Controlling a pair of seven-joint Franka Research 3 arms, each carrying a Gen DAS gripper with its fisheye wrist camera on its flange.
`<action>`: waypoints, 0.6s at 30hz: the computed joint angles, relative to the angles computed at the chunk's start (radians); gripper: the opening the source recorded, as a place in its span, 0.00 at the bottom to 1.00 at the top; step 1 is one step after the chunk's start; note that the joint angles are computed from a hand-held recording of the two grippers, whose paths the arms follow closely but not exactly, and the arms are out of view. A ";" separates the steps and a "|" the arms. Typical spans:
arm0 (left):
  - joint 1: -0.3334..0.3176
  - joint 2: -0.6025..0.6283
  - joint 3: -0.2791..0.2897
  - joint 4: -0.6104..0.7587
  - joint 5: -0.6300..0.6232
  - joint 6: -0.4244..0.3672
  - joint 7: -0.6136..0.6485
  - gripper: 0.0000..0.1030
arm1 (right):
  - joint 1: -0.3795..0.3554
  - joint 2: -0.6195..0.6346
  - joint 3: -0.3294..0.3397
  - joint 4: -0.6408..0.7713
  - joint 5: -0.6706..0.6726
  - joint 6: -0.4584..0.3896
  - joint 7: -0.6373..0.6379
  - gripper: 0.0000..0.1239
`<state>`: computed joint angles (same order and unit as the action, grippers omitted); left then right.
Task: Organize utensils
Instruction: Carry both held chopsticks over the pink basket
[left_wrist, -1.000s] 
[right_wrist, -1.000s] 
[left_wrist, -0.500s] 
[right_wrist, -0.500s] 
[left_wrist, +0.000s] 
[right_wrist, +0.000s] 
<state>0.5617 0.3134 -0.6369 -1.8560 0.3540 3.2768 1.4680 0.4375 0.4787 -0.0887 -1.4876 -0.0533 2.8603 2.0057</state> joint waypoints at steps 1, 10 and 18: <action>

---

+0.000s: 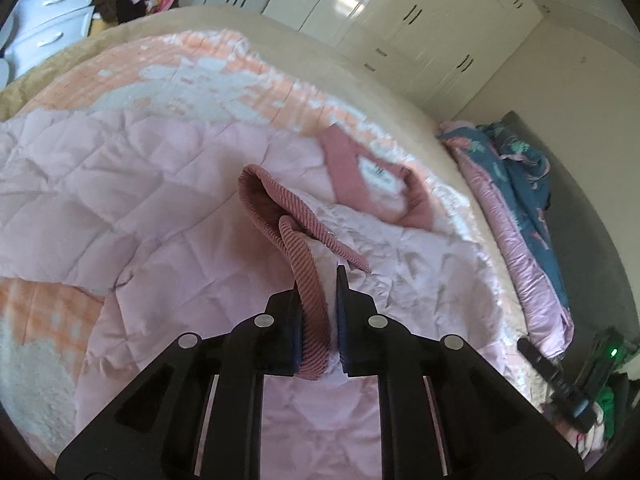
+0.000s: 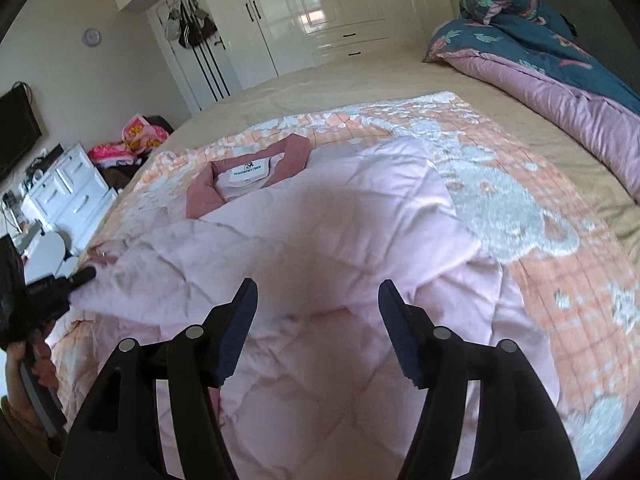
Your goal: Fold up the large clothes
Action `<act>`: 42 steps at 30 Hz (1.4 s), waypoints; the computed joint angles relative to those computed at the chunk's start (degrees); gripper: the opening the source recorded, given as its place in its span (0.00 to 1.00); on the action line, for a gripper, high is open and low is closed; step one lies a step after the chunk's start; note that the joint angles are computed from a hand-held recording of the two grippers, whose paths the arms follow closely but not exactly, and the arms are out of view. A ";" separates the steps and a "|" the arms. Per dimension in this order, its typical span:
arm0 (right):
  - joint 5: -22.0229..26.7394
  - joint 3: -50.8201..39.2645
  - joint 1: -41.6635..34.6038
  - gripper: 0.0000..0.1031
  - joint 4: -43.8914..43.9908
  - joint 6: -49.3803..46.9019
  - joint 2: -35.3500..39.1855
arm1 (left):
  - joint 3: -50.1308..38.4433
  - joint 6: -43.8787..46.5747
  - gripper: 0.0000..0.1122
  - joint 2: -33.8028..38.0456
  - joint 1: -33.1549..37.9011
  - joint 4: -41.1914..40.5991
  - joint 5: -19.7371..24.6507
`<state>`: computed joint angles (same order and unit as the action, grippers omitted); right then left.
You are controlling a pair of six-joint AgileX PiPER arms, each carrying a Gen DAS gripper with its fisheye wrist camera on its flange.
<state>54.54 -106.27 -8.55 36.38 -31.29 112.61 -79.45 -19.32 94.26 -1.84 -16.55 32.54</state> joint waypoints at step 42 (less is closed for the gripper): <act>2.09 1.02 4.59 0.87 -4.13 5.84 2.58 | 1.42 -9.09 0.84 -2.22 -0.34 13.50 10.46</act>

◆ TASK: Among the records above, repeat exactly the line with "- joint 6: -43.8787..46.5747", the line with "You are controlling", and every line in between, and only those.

◆ EXPECTED ANSWER:
  - joint 6: -43.8787..46.5747
  - gripper: 0.0000..0.1122
  - joint 2: -33.8028..38.0456
  - joint 1: -33.1549..37.9011
  - joint 4: -41.1914..40.5991
  - joint 5: -19.7371..24.6507
`<state>`: computed joint angles (same order and unit as the action, grippers omitted); right then left.
You are controlling a pair of six-joint AgileX PiPER arms, each carrying a Gen DAS gripper with its fisheye wrist camera on its flange.

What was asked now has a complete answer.